A system in which excellence is rewarded and incompetence is marginalized is not necessarily a bad thing, is it?
During my first year of college, back in the 70’s, I got all “A’s”.
Then the whole system switched to a Pass/Fail model. Show up- you pass. Don’t show up- you fail.
So boring, stupid and useless, I quit, got married, became a full time musician.
A recent class communicated through facebook (quite openly) and they all (100%) showed up for the final exam and sat in the hallway. No one took the test. Everyone got an "A".
The teacher was honest and consistent (but has probably since altered his policy).
The class was clever and showed good collaboration.
But the overall lesson is that "gaming the system" is the way ahead -- and the problem at Microsoft -- and achieving excellence is just not necessary.
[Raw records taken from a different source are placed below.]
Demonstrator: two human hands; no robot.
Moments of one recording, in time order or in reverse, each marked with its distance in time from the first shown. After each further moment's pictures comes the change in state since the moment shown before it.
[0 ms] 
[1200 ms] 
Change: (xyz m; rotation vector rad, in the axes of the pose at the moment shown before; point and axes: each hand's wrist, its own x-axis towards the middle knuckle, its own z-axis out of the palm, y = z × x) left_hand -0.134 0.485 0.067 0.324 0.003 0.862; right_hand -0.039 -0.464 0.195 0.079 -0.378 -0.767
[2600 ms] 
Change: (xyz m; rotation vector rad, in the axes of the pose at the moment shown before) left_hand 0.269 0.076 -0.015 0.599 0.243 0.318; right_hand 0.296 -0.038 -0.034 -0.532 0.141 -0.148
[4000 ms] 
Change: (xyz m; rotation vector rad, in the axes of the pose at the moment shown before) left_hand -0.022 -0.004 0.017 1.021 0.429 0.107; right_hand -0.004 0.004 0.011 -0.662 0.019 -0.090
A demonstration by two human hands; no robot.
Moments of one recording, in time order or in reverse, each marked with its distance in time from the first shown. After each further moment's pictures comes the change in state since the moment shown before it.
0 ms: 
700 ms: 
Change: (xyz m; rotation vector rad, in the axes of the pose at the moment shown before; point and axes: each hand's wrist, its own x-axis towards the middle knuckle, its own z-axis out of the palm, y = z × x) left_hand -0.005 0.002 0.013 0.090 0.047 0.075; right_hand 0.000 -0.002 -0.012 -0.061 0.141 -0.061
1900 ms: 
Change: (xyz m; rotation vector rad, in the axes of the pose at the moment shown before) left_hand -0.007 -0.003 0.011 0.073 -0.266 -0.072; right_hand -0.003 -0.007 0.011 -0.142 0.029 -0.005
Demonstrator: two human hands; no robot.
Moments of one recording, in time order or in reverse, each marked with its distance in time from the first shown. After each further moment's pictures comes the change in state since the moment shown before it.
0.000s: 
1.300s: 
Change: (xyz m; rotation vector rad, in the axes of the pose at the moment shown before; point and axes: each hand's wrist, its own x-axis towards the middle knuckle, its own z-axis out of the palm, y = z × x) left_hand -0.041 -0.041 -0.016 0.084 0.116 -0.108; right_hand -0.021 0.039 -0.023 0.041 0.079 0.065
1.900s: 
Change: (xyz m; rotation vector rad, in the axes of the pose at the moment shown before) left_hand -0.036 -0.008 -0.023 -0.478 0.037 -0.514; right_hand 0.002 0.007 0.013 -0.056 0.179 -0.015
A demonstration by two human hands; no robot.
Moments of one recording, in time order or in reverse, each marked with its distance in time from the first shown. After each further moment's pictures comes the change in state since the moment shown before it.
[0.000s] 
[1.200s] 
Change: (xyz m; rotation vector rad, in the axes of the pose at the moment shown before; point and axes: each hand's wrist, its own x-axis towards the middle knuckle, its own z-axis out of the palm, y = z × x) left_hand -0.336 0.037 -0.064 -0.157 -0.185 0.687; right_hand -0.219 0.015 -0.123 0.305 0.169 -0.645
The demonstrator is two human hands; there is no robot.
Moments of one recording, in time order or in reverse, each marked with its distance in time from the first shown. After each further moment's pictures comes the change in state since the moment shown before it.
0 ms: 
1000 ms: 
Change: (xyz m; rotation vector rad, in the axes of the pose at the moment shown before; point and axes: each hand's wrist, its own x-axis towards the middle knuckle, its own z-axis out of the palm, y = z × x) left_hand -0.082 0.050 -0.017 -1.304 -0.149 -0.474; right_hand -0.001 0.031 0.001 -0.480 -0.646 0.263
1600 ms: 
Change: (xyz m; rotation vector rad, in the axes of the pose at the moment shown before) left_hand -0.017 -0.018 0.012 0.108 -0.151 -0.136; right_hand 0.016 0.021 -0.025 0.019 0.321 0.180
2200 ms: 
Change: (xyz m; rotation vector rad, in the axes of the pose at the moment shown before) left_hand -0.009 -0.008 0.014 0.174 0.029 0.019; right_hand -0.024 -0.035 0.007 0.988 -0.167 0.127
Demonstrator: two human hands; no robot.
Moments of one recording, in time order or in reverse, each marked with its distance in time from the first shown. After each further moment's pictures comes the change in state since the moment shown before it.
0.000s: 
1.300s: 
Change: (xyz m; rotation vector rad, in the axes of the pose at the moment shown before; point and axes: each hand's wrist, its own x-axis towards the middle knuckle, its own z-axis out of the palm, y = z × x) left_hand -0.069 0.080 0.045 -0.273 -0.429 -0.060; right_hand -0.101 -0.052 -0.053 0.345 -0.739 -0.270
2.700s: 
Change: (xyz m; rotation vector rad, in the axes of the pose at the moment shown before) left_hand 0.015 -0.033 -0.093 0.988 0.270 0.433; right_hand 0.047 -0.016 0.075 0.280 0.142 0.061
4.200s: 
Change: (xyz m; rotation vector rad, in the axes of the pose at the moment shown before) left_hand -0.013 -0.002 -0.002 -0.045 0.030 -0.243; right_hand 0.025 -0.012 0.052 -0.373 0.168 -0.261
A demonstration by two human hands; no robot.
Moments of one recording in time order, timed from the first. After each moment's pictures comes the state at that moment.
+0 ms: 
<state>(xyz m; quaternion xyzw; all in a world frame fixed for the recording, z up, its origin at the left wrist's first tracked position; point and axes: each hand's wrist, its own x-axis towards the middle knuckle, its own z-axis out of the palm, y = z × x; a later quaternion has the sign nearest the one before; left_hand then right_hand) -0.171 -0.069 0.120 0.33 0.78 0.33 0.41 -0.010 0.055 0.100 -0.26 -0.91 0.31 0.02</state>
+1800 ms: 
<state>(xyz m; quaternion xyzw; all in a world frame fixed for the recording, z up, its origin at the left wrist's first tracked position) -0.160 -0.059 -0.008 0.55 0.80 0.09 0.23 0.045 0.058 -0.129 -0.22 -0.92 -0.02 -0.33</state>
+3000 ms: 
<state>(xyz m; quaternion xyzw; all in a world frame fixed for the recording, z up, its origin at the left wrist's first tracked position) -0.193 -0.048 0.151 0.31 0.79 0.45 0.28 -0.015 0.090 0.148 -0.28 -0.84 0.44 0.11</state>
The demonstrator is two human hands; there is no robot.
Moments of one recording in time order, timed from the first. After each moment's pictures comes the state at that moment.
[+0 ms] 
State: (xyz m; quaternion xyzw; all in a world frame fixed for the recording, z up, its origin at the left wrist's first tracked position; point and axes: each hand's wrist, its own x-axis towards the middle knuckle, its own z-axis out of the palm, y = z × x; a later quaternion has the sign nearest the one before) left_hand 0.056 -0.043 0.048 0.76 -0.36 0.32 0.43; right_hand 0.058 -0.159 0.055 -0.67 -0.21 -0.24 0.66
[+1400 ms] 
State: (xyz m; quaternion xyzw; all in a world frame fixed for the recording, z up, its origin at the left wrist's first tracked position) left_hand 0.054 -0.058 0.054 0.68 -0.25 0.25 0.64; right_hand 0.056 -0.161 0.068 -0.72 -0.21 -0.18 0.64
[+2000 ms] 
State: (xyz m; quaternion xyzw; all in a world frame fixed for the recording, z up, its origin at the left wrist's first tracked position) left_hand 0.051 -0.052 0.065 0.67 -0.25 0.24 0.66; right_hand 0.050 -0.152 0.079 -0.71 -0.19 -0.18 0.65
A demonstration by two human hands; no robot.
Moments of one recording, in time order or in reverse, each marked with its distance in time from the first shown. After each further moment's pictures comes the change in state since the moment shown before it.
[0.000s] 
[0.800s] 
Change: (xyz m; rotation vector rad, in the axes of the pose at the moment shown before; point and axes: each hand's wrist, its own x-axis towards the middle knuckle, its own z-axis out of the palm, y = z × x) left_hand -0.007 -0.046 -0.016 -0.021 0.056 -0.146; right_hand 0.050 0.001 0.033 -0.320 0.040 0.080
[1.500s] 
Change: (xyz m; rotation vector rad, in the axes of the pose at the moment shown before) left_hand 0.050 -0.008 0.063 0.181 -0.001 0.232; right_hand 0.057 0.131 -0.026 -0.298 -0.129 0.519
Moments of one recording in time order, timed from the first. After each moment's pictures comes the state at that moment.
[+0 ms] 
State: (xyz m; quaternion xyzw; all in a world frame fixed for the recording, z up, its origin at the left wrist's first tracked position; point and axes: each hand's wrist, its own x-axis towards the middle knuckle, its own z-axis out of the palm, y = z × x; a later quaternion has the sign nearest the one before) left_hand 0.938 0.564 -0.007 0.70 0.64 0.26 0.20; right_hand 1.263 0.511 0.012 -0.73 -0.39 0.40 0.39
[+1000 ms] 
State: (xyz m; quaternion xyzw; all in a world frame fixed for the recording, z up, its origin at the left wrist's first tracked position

The problem with these systems is that it isn’t always excellence that is rewarded, more political skill, as is noted in the article. Managers can successfully use these systems to harm employees they don’t like, whether the employee is a performer or not. And in the case where I work, there is great pressure to classify at least 10% of staff who as underperforming, whether they are or not. It ends up resulting in someone being screwed every so often because it is “their” turn.
Other staff notice that on years when they really go all out, they get a nominal review. The next year, doing the normal day to day work, they get promoted.
What I wanna know is if this is a story with a happy ending?
What college was that? I can see this happening in a public school but not in a private college. I guess I’m just not buying this.